The Week Beginning – Starting The Week with Saturday

A few months ago, I decided I would start my week on Saturday. This creates a “week beginning” of two days prior to the work week. It’s a more proactive way to look at the seven day cycle we call a week.

Rather than having a time of rest and reflection after the work week, it’s a time to energize, plan, and prepare for the week ahead.

This mindset is simply a different way of visualizing the week.

By placing Saturday as the first day of the week in computer calendars and mobile devices, this places a focus on these two days of rest at the beginning of the week, rather than at the end of the week. It may seem like a simple and seemingly small change, but it can change how you think about life.

Giving Attention to the Future Moments

Many people teach and believe that we should live in the moment. However, the quality of each moment is the outcome and fruit of our efforts and planning leading up to the moment. Living only for the moment or in the present is a sure recipe for diminished quality of future moments. Instead, by looking forward and planning a better future, one can enjoy life’s journey as each moment comes to us.

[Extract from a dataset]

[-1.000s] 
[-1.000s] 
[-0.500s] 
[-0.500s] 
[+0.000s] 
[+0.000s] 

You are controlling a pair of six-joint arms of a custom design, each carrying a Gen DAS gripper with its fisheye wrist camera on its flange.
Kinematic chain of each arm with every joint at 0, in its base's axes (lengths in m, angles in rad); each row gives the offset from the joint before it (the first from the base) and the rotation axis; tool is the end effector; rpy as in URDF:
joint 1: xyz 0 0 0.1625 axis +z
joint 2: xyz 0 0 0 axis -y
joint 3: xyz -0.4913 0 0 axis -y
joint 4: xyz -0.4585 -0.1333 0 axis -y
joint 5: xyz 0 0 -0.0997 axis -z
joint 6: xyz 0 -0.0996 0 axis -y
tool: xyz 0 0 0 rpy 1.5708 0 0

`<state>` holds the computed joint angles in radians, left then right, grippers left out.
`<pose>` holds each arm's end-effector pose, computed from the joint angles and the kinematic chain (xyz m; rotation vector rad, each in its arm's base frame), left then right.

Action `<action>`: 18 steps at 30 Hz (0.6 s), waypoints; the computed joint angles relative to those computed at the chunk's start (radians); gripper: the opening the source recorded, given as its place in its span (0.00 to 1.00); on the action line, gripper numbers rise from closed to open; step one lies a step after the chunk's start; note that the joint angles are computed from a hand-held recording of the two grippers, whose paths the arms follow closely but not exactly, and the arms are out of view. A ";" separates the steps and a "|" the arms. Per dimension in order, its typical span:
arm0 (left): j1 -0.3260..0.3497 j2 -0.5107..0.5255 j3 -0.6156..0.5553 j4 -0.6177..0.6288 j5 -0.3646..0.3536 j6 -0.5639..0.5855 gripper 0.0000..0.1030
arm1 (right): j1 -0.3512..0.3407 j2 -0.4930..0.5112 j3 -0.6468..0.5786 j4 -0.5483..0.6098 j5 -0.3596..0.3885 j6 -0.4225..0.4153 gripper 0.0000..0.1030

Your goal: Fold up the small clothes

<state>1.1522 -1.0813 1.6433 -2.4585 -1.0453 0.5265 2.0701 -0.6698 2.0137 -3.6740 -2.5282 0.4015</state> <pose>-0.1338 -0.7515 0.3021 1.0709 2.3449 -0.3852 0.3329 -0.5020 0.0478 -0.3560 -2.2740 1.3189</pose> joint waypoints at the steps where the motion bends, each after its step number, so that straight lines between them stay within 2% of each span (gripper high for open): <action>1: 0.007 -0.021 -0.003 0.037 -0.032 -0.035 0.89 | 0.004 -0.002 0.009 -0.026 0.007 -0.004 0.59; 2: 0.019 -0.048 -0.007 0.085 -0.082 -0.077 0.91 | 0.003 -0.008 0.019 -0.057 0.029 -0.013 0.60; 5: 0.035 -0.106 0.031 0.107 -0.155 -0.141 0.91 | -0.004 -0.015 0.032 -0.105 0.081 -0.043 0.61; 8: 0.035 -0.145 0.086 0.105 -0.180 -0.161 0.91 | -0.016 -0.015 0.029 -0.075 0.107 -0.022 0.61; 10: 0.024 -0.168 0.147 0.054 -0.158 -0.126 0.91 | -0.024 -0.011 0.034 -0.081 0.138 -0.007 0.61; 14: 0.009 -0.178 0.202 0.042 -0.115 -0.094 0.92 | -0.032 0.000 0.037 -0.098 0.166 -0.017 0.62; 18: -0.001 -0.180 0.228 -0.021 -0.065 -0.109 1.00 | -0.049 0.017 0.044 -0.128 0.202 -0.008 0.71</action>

Planning Now = Pleasure Later

There are many examples from life where we see that discipline, self control, sacrifice, preparation, planning, and acting responsibly can pay big dividends in the future:

  • Fitness. Taking time to exercise at the beginning of the day makes a person more alert and energized throughout the day. That short investment of time pays off throughout the day.
  • Finance. In the area of finances, saving money now creates a better future.
  • Nutrition. We don’t typically get any immediate gain or benefit from what we eat, but in the future our healthy choices now will produce a newer happier you.
  • Relationships. Investing in relationships along the way is a much better choice than putting out relationship fires later.

In every area of life, we can look for ways to make the future better by what we do now. So, it’s this philosophy and mindset that are served by having two days set aside as a week beginning when we can intensionally plan ahead and make the coming week better than the previous one.